Le 19 juillet vers 13 heures, les proches de Gamal Aweida ont appris son décès par un voisin qui se trouvait au poste de police au même moment. Lorsqu’ils ont demandé au poste de police où il se trouvait, on leur a d’abord répondu qu’on s’apprêtait à l’emmener au ministère public pour un interrogatoire. Environ une heure plus tard, on leur a dit qu’il s’était suicidé par pendaison.

Le procureur a ensuite informé la famille que, selon le rapport du médecin-légiste, la cause du décès était « un acte possiblement criminel ayant entraîné un ralentissement important de la circulation sanguine ».

Un membre de la famille de Gamal Aweida a aussi indiqué à Amnesty International qu’il avait vu des ecchymoses sur la partie supérieure de son corps et ses jambes, ce qui tendrait à prouver qu’il a été torturé. Cet homme a aussi émis de sérieux doutes quant aux allégations selon lesquelles Gamal Aweida se serait procuré une corde, étant donné que celui-ci avait été fouillé et que toutes ses affaires avaient été saisies à son arrivée au poste de police.

Le frère de Gamal Aweida a expliqué à Amnesty International : « Gamal avait une bonne situation financière, il était heureux dans sa vie et père de deux enfants, il est absolument impensable qu’il se soit suicidé. Nous voulons obtenir justice en son nom et nous voulons que les personnes responsables de sa mort soient punies. »

Le procureur et la police avaient tenté de faire pression sur la famille afin qu’elle récupère le corps, ce qu’elle avait refusé de faire tant que les causes du décès ne seraient pas connues car l’église n’organiserait pas de prière si le suicide était établi. La famille a reçu le corps jeudi 20 juillet et une cérémonie funéraire a eu lieu dans une église.

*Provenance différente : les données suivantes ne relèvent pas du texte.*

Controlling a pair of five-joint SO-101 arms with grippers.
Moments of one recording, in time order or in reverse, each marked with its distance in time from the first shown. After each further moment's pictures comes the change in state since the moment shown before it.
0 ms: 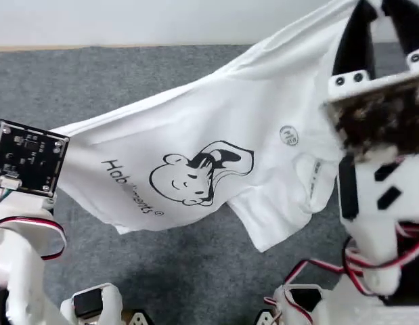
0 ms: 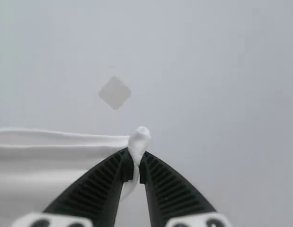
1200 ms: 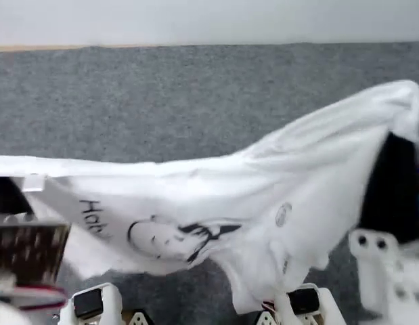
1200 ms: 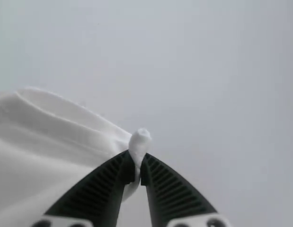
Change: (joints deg) left arm -0.5 -5.2 -9.5 2.4 0.0; right arm -4.8 -19.7 2.7 7.6 21.2
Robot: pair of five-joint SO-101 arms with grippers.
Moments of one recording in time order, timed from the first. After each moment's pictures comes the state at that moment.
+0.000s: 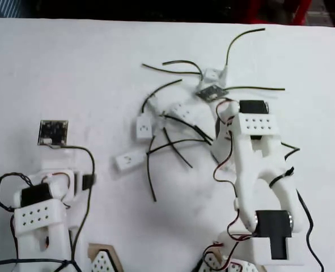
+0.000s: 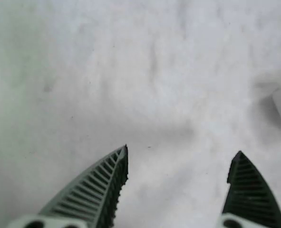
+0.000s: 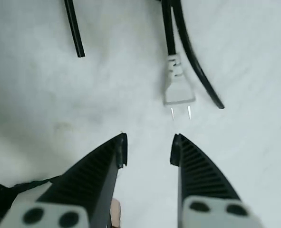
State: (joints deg) left arm -23.3 -58.9 76.7 57.6 -15.7; right arm -3.9 -6.7 21.7 87.7 32.2
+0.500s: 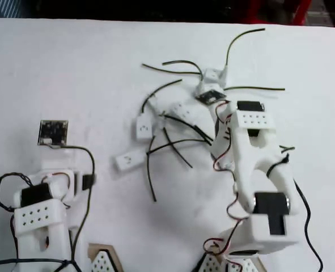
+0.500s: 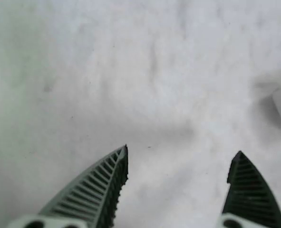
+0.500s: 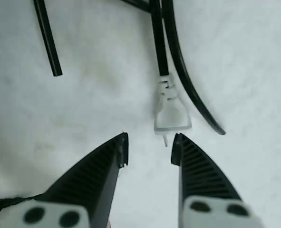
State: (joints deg) left arm -23.3 -58.9 76.7 57.6 -15.7; right arm -2.5 3.8 22.2 79.5 34.5
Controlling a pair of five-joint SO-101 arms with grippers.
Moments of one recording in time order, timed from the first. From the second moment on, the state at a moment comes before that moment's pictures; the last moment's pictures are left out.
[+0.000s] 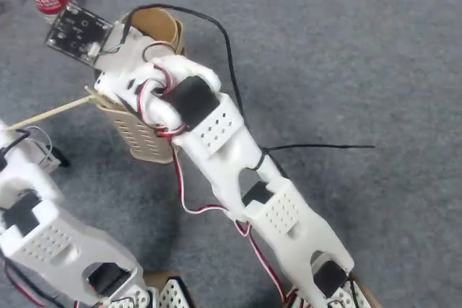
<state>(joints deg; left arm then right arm) -50.4 21.9 14.8 65.1 5.8 -50.5 46.5 -94.3 79.6 23.3</state>
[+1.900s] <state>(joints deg) -19.2 -12.3 -4.3 73.9 9.0 -36.5 24.4 -94.5 100.6 21.3</state>
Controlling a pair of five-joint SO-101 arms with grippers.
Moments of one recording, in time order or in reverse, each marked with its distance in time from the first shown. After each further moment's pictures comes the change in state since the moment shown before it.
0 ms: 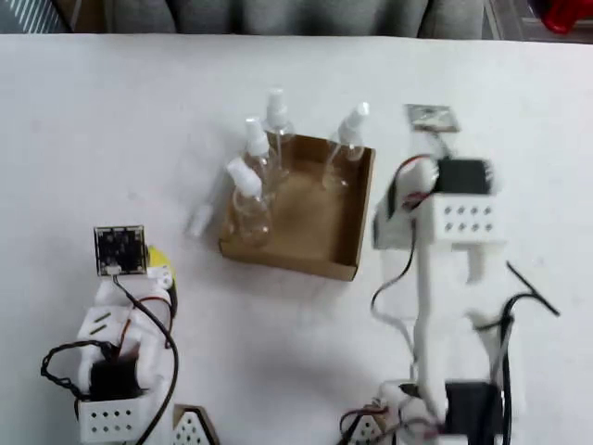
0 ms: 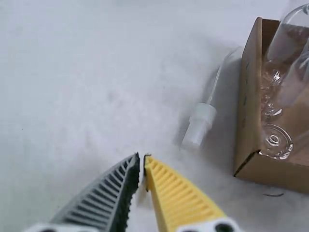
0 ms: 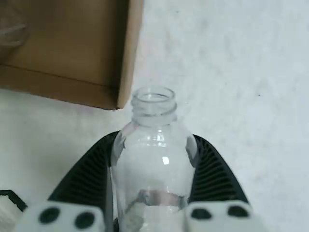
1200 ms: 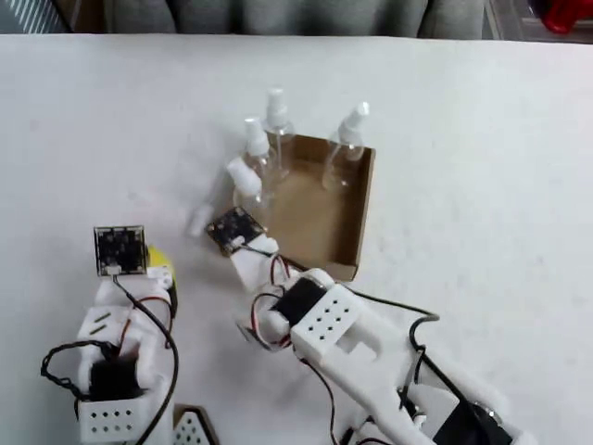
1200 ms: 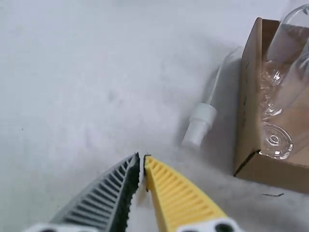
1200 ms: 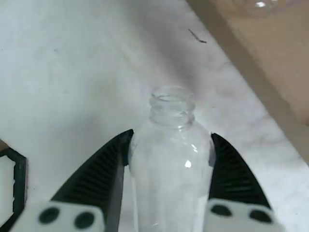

Les trois témoins ont été libérés le 19 juillet au soir, après avoir fait des dépositions au sujet du décès devant le ministère public, à l’instar des policiers concernés. Plus tard dans la soirée, ils ont été rappelés au poste de police pour un nouvel interrogatoire, auquel ils ne se sont pas présentés, craignant qu’il ne s’agisse d’une manœuvre pour les contraindre à modifier leur témoignage. Par ailleurs, la famille a déposé une plainte auprès du ministère public pour torture ayant entraîné la mort.